- REQUIRED WORK: Copy every line of the data in which the word "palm" occurs.
--- START ---
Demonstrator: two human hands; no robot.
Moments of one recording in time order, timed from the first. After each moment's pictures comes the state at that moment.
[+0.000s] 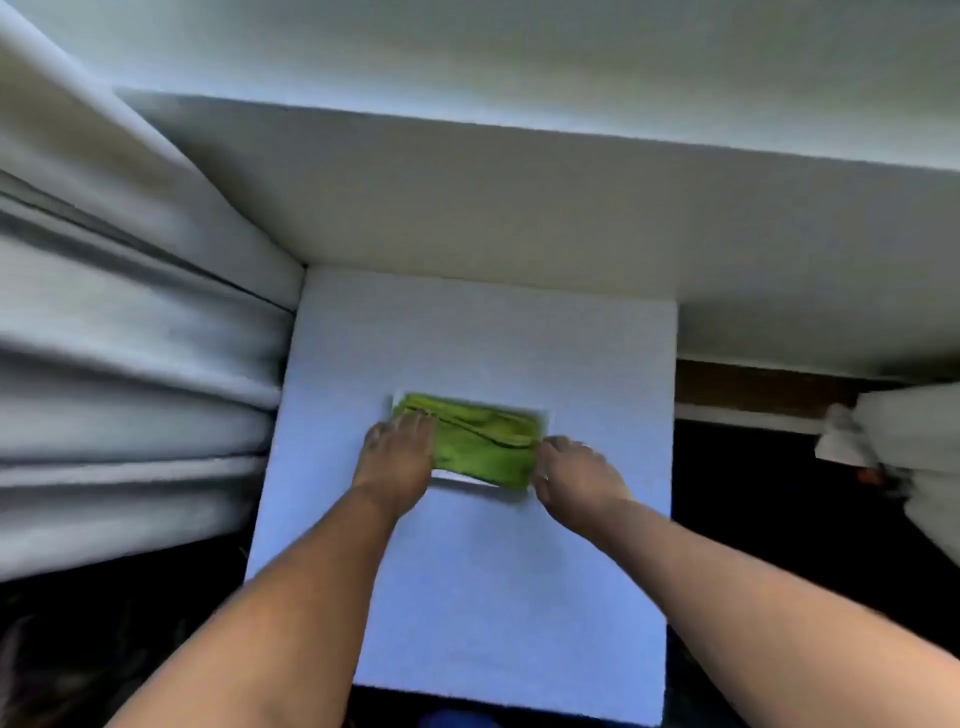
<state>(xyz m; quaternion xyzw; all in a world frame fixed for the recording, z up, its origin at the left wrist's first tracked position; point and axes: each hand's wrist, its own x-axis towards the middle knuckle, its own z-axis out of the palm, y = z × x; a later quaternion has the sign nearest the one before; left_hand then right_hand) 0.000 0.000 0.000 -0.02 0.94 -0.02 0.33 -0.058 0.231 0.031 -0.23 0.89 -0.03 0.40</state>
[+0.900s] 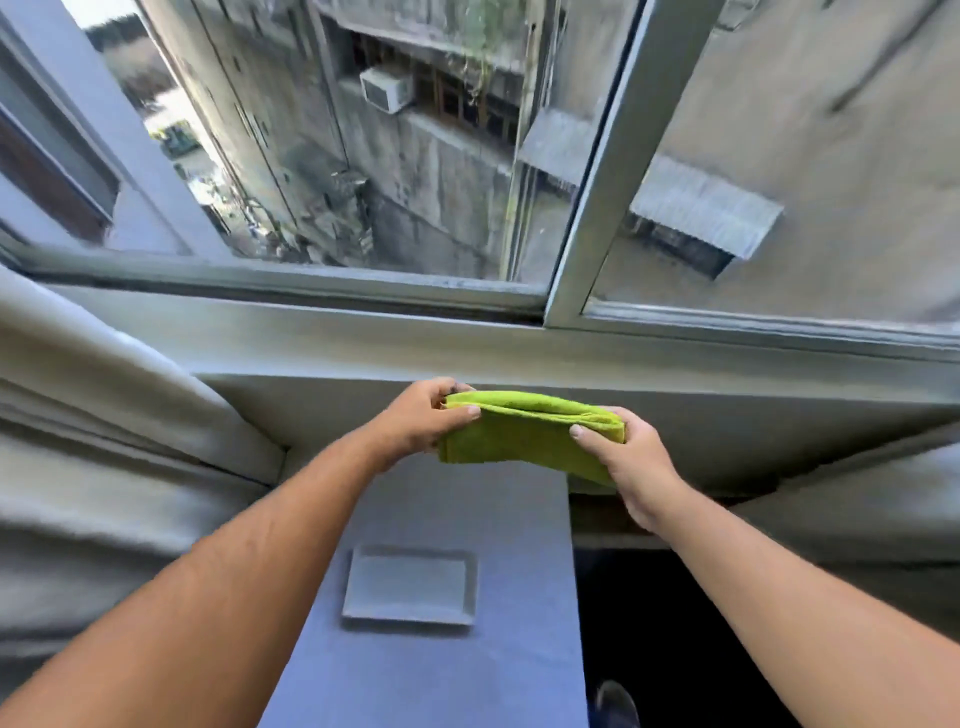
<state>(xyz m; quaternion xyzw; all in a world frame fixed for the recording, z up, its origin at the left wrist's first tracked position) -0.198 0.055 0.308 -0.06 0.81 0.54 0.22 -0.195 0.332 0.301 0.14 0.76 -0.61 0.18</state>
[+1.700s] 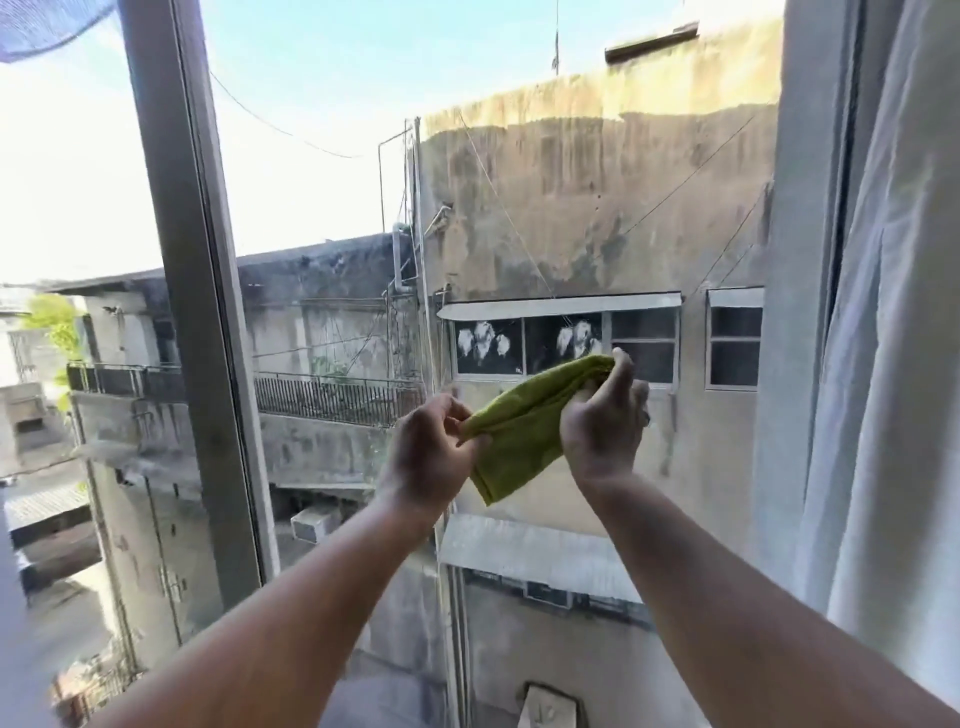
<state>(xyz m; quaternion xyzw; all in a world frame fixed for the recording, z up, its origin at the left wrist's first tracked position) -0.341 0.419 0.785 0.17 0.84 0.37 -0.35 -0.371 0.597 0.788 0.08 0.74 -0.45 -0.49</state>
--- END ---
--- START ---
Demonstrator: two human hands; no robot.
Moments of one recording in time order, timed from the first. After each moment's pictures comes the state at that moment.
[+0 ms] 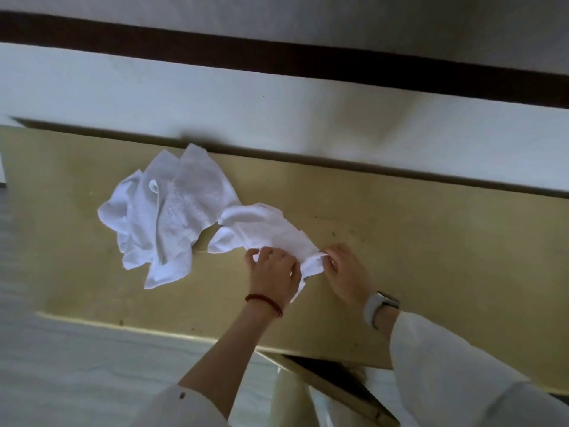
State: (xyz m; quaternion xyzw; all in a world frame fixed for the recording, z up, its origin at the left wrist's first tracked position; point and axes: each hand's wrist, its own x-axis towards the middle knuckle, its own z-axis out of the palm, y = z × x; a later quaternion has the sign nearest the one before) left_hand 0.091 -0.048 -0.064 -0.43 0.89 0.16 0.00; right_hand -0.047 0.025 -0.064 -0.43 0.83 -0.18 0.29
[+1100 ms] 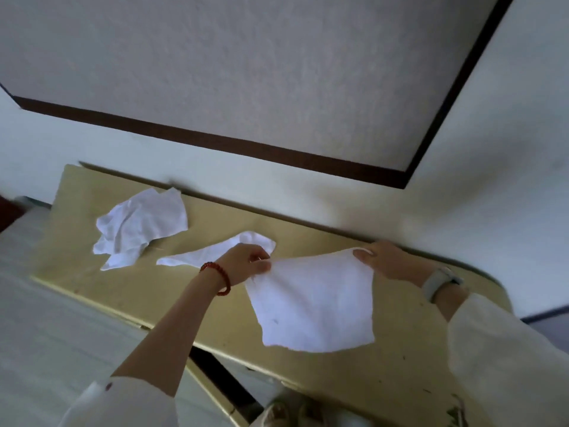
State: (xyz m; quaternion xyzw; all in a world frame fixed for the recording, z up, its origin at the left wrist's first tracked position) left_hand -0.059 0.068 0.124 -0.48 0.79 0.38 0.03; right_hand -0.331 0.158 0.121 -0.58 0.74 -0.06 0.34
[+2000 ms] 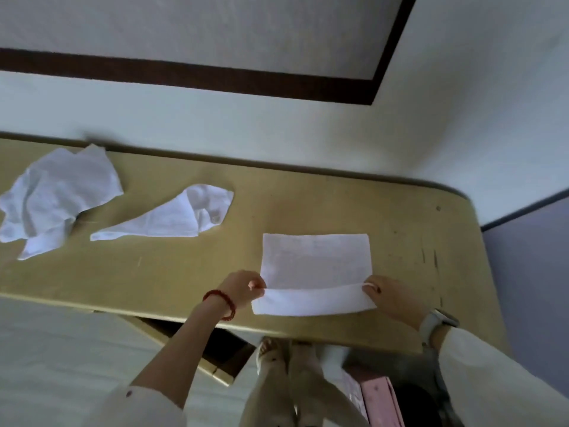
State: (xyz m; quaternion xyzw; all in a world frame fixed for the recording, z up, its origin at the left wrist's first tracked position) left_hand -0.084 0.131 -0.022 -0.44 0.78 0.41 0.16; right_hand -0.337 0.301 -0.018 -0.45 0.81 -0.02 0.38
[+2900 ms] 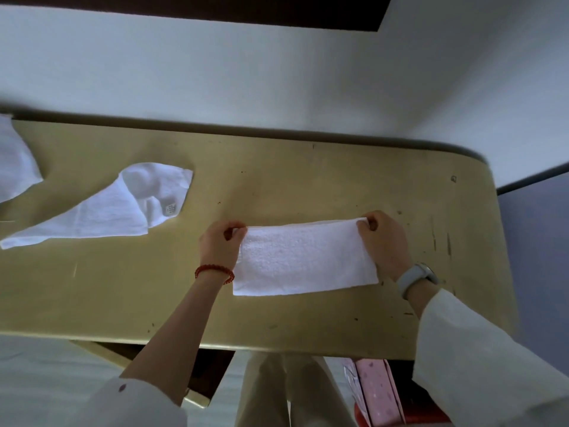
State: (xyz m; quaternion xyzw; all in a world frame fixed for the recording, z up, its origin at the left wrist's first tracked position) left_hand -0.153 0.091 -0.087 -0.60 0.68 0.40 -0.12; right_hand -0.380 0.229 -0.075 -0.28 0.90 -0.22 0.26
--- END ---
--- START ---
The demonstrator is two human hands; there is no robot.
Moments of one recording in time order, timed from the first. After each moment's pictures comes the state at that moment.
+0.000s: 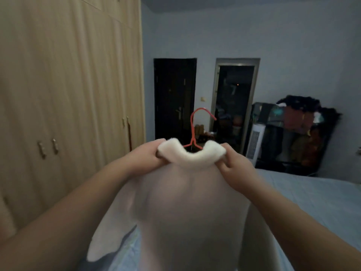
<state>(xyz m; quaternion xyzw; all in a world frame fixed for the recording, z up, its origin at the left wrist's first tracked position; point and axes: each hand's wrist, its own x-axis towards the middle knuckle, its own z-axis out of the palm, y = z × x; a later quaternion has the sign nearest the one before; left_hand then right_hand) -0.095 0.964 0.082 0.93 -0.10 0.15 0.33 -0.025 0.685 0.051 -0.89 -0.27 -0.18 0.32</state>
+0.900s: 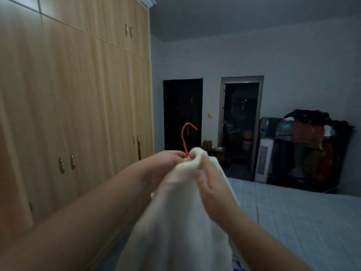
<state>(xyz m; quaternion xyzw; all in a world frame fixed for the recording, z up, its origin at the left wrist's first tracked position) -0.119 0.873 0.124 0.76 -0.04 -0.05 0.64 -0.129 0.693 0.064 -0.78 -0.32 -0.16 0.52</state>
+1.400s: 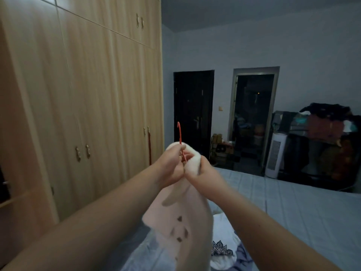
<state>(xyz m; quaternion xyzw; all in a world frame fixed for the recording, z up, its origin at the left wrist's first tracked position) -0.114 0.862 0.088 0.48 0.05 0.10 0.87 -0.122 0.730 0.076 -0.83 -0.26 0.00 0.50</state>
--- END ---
- FINISHED TASK:
<state>(xyz m; quaternion xyzw; all in a world frame fixed for the recording, z up, its origin at the left wrist's first tracked position; point and axes: each hand's wrist, its own x-axis towards the middle knuckle, its own z-axis out of the palm, y = z × x; a later quaternion has the sign nearest the one before; left_hand then right_hand) 0.000 0.000 0.000 -0.02 0.94 -0.02 0.33 -0.058 0.231 0.031 -0.23 0.89 -0.03 0.40</state>
State: (xyz m; quaternion xyzw; all in a world frame fixed for the recording, z up, its origin at the left wrist's first tracked position; point and axes: each hand's wrist, its own x-axis towards the middle knuckle, its own z-axis out of the palm, y = z × x; a later quaternion has the sign nearest the one before) left_hand 0.091 -0.048 -0.064 -0.43 0.89 0.16 0.00; right_hand -0.047 0.025 -0.064 -0.43 0.83 -0.18 0.29
<state>(xyz m; quaternion xyzw; all in a world frame fixed for the recording, z up, its origin at the left wrist's first tracked position; point and axes: each hand's wrist, its own x-axis towards the middle knuckle, its own z-axis out of the palm, y = z × x; a later quaternion has the sign nearest the one before; left_hand then right_hand) -0.095 0.964 0.082 0.93 -0.10 0.15 0.33 -0.025 0.685 0.051 -0.89 -0.27 -0.18 0.32</state>

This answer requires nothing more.